Thursday, August 6, 2015

Summer Reruns of Irene's New York
"It Looked Chaotic but Really It Was Quite Organized"

Originally Posted August 16, 2009

Irene, mother of one, Lower East Side Girl through and through, remembers Her Orchard Street and Other Sundry Moments.

 


















One of the few stores left where Irene can buy her socks and nylons

"I remember the ladders that rolled along the wall of shelves and the hair accessories all stapled outside on each box so you could really see all the barrettes and clips. Thousands of products, all the merchandise, all stapled on the outside of the boxes. You'd have to ask for what you wanted and they'd go get it for you.

When you were Chinese, they never paid you no mind until you were ready. And it wasn't like we were dressed nicely. We shopped on Orchard Street every other week. I don't know what my mother was buying.

I'll tell you what Orchard Street taught me. It taught me to negotiate. Those Jews didn't respect you if you didn't. If you didn't they were insulted. These days I don't bargain. There's no one there to bargain with.

My friends and I wandered the streets incessantly. People watched out for each other. My mother never worried. I wish my son had the freedom I had. He's eleven and can't cross the street by himself. He's starting now. He's starting on the bus.

 But when I was 7 (second grade) and my brother was 4 (Pre-K), my mother put us on the 6 train to visit my aunt in the Bronx, a cruddy part, and no one questioned that. My brother and I walked to the Municipal Building and went under the turnstile. I don't think that my mother was lazy. She worked hard and needed some time to herself and did not care to spend five to seven hours in my aunt's hand laundry store. We were pesky and insistent so she relented and let us go. If I did that to my son, I'd be arrested. But I hear that from everyone, in Queens, here, everywhere. Kids are just not independent like we were.

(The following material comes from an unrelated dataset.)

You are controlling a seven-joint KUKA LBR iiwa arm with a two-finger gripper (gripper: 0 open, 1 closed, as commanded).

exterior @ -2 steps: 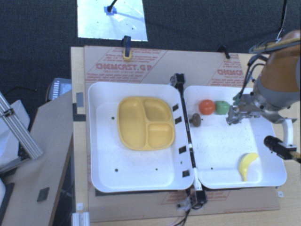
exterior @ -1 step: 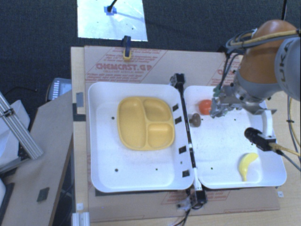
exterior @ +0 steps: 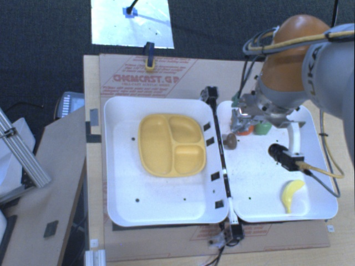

And I confuse my friends because it's hard for them to understand how it could be so fantastic to have lived a less than idyllic life in the Lower East Side among projects, tenements, gangs, and having to watch your back. I laughed when I read about your asking your friend to put away his camera because he might get mugged. To this day when I sit in a restaurant I have to sit facing the door so that I can see who is coming in or if trouble is looming, something I learned in my youth that I cannot shake, even if I am in a fancy restaurant.

When you get older, and reach back into your memory, you don't remember vacations or trips. You remember the boring moments. My father worked six days a week, long, long hours. So I remember when on Sunday, his one day off, he'd join us because it was so rare. Everyone in Chinatown went to City Hall Park because it was green and beautiful. I remember the rare Sundays my father joined us in the park. I remember that, not the first vacation we took to Toronto when I was in my late teens.

My son has been everywhere, San Diego, Sanibel Island, Puerto Rico, the Caribbean Disney Land, everywhere. Soon, he'll be going to Costa Rica and probably China. You know what his favorite memories are? Bedtime, when we read stories."